Guys and gals we are kicking the year off this coming up Saturday, the 10th, at Bear Creek. If you are going to be fishing with us please go to the web page
www.dixiejonboatanglers.blogspot.com 
and print off the registration page and have it filled out and ready with your membership fee and that days tourney fee prior to launch. Everybody try to be there by 6:45am. We will be in a charcoal 4 door chevy 2500HD with a 17' bass tracker hooked to the back.


----------



## bsanders (Mar 11, 2012)

We had a great turn out yesterday at bear creek with 17 boats. Congrats to Dennis and Brian for the win with 13.35lbs. And big fish honors went to the guys in second Brian Okeefe and Doug Gibson, their big fish went 6.70lbs and their total weight was 12.35lbs. Results are up on the web page and pics are soon to follow. Thanks for everybody showing up and being there early. Everything went smooth as it could go.


----------



## Brine (Mar 12, 2012)

Enjoyed it Brandon. Looking forward to the next event.


----------



## bsanders (Mar 12, 2012)

Hey, i enjoyed it also. We'll see you at Ft. Yargo.

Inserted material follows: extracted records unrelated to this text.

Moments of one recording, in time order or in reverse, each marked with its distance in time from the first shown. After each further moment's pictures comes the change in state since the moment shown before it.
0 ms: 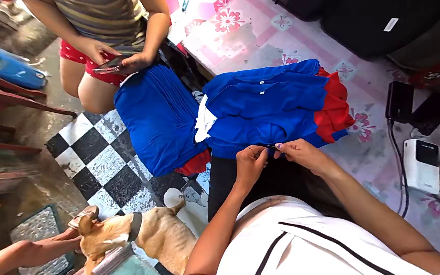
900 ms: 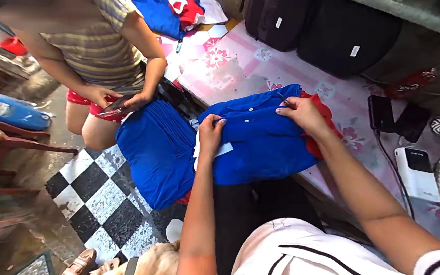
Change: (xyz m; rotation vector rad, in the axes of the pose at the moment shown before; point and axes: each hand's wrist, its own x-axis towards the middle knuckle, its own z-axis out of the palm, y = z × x) left_hand 0.152 0.014 -0.090 0.466 0.078 0.131; right_hand 0.082 -0.042 -0.091 -0.026 0.544 -0.370
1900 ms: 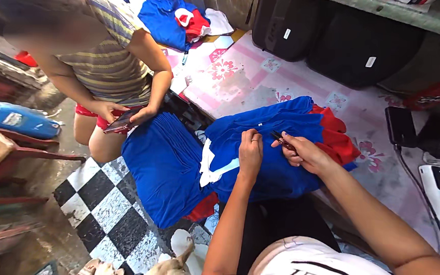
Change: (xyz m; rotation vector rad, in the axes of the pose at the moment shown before) left_hand -0.005 0.008 0.101 0.151 0.172 0.373; right_hand -0.025 -0.006 0.033 0.661 -0.328 0.536
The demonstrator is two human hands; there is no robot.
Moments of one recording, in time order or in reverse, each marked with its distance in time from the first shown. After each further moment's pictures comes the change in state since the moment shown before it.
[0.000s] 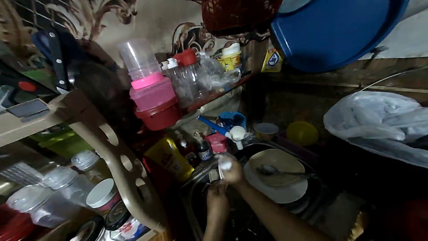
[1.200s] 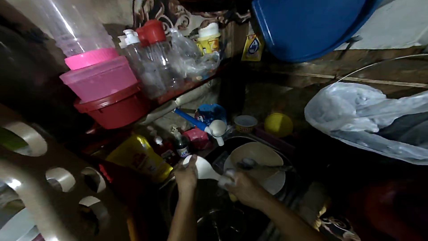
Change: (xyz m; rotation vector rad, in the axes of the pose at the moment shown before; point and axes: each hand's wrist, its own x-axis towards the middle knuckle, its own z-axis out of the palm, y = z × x) left_hand 0.079 0.018 0.006 -0.183 0.231 0.021; right_hand -0.034 -0.060 -0.104 -0.304 -0.545 0.448
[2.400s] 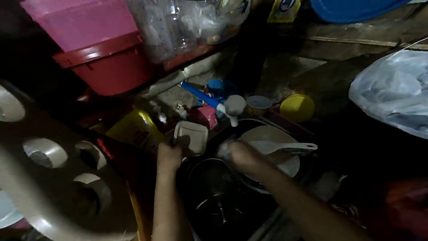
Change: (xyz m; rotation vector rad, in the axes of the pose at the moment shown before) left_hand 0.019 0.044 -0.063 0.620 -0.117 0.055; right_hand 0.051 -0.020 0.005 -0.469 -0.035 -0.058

And a big thanks to you.


----------



## bigbarrow (Mar 12, 2012)

I enjoyed it Brandon, yall did a good job putting this all together


----------



## Fletch_W (Mar 12, 2012)

Still no pictures! What kind of operation are you running?


----------



## bsanders (Mar 12, 2012)

i know i know, fletch they are under the results page under the actual results i think there are 11 pics.


----------



## jsmis (Mar 13, 2012)

*bear creek*

brandon and chris
  very well run tournament


----------



## bsanders (Mar 13, 2012)

thanks johnny.


----------



## 12mcrebel (Mar 17, 2012)

*bear creek*

Congrats from whats been on here about smooth tournament.Sorry we couldnt make it.  Dan


----------



## jcanderson13 (Mar 18, 2012)

How do yall get around the slot limit for weigh in on Bear Creek?


----------



## Fletch_W (Mar 18, 2012)

jcanderson13 said:


> How do yall get around the slot limit for weigh in on Bear Creek?

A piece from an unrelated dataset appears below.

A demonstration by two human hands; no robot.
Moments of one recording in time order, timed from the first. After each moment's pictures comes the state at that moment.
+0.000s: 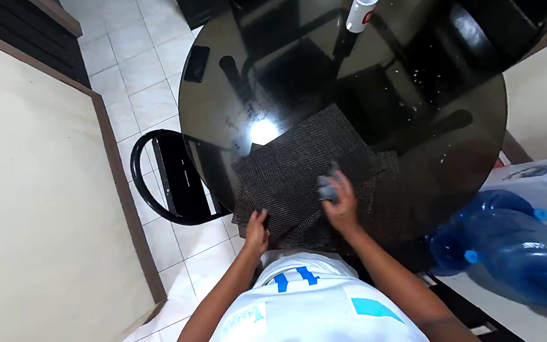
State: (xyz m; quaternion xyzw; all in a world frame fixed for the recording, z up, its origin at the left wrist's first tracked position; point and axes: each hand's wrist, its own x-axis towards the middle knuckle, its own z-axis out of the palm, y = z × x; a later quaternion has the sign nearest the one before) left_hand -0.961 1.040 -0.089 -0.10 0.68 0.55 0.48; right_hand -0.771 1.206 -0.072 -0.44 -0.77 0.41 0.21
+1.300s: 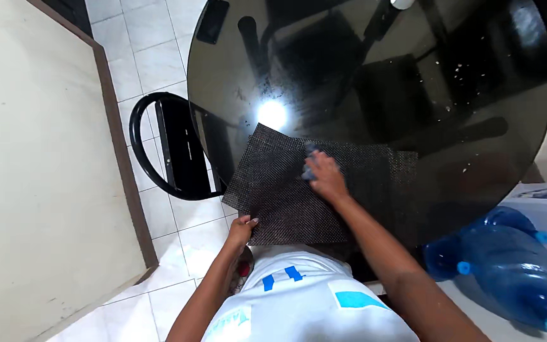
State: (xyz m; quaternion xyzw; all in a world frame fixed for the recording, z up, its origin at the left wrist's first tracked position) left_hand -0.987 0.971 -0.099 0.00 0.78 0.37 0.51; right_hand -0.828 1.252 -0.138 -0.27 -0.93 0.24 0.02
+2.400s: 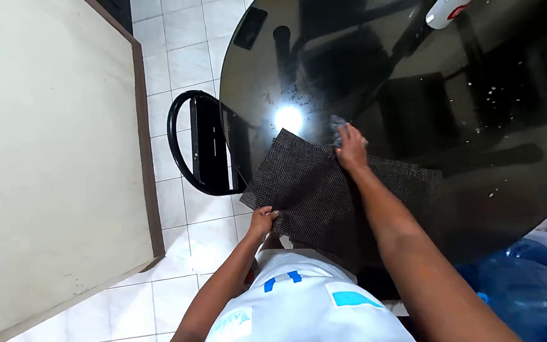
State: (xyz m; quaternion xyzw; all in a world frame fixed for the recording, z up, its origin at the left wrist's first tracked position) left_hand -0.992 0.996 -0.108 -0.02 0.76 0.42 0.50; right_hand -0.905 1.346 -0.136 -0.36 -0.90 0.23 0.05
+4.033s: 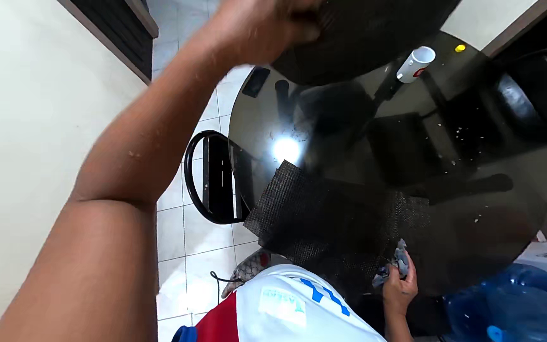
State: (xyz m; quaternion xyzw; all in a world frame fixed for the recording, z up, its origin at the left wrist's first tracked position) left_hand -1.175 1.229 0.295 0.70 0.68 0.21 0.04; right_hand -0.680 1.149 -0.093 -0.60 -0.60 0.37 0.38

That's why the weights were so low on the results page, except for a few of the big-fish categories.

I assure you the average sized bass in that lake is larger than these bags...


----------



## jack butler (Mar 18, 2012)

There were only 2 fish above the slot weighed in and a lot of stories of fish that were in the slot


----------